L'editoriale dell'elefantino
A Gaza si decide la sorte del mondo
I tentennamenti del presidente americano Joe Biden su Israele sovvertono la strategia di difesa dell’occidente dal terrorismo
Era già successo con Ronald Reagan, che definì bombasticamente un “olocausto” il bombardamento di Beirut alla caccia dell’Olp da parte di Menachem Begin, e con George W. Bush, che intimava “step back” e “step back now” ad Ariel Sharon quando la Cisgiordania fu oggetto di un repulisti antiterrorista con tanto di ingresso dei carri armati di Tsahal. Israele è un legame storico ineliminabile e insieme un viluppo di decisioni estremamente difficili per la leadership americana, non solo quella democratica. Basta pensare al culmine del dissidio politico e strategico con Barack Obama, quando Benjamin Netanyahu portò addirittura davanti al Congresso, plebiscitato in particolare dai repubblicani alla vigilia dell’irruzione di Trump, la sua opposizione alla decisione della Casa Bianca favorevole al patto con l’Iran sul nucleare. Non è una rissa di strada, ovviamente, e non sono casi isolati. Però le forze responsabili hanno sempre cercato di evitare che il dissenso sul da farsi degenerasse fino al punto di diventare una crisi di legittimazione tra due democrazie. Il Wall Street Journal, che è un organo di opinione autorevolissimo, con una sua storia anche lineare e un suo sistema di consenso che fa centro sul Pentagono, ha suonato la carica contro Joe Biden, imputandogli una posizione flip flop, di cambiamenti continui e irrazionali, approdata al ricatto sulla continuazione della guerra contro Hamas a Rafah per ragioni strumentali interne (i due stati e due popoli a cui Biden pensa, dicono, sono il Michigan e il Nevada, cruciali distretti elettorali in cui le conseguenze di Gaza e Rafah potrebbero provocare uno smottamento a sfavore dei democratici nel prossimo novembre).

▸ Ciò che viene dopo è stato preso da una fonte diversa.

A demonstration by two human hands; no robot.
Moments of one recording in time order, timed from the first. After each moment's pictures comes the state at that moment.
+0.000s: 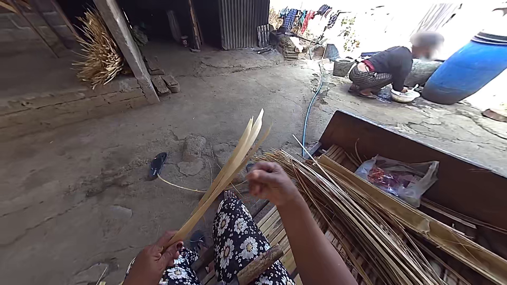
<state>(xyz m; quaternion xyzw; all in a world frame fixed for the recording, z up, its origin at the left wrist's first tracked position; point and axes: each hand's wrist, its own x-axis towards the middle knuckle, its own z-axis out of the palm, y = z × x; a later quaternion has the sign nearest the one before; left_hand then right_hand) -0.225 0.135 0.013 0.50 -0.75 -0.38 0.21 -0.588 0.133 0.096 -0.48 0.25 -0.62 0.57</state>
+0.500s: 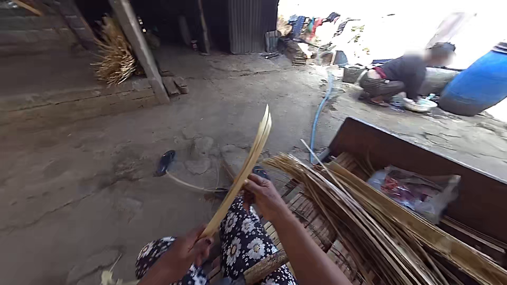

Vale anche per gli Stati Uniti, osservano al Wsj, quello che secondo Kissinger valeva per Israele: non hanno una politica estera perché ne hanno una interna.
Se non è una rissa, non è nemmeno solo uno scontro tra leadership, in cui il problema sarebbe il grado di compatibilità possibile tra un presidente democratico e un premier della destra alleato con l’ultradestra detta suprematista. In teoria non è nemmeno uno scontro di linea, visto che visitando Israele in guerra e fornendo il necessario del sostegno militare e della solidarietà Biden ha spettacolarmente sostenuto la guerra contro Hamas dopo il pogrom del 7 ottobre, e alla Casa Bianca non possono non sapere che fermarsi all’ultima tappa vuol dire perdere la guerra, rassegnarsi, arrendersi sotto una specie di impossibilità umanitaria a proseguire fino in fondo. Il problema è che le autocrazie decidono con procedure immediate, segrete, impermeabili al dissenso. Le democrazie hanno altri problemi, com’è noto. Fanno i conti con le elezioni, fanno i conti con l’opinione, vivono sotto sorveglianza di una società civile e di una stampa libera che sono la spina dorsale del sistema politico.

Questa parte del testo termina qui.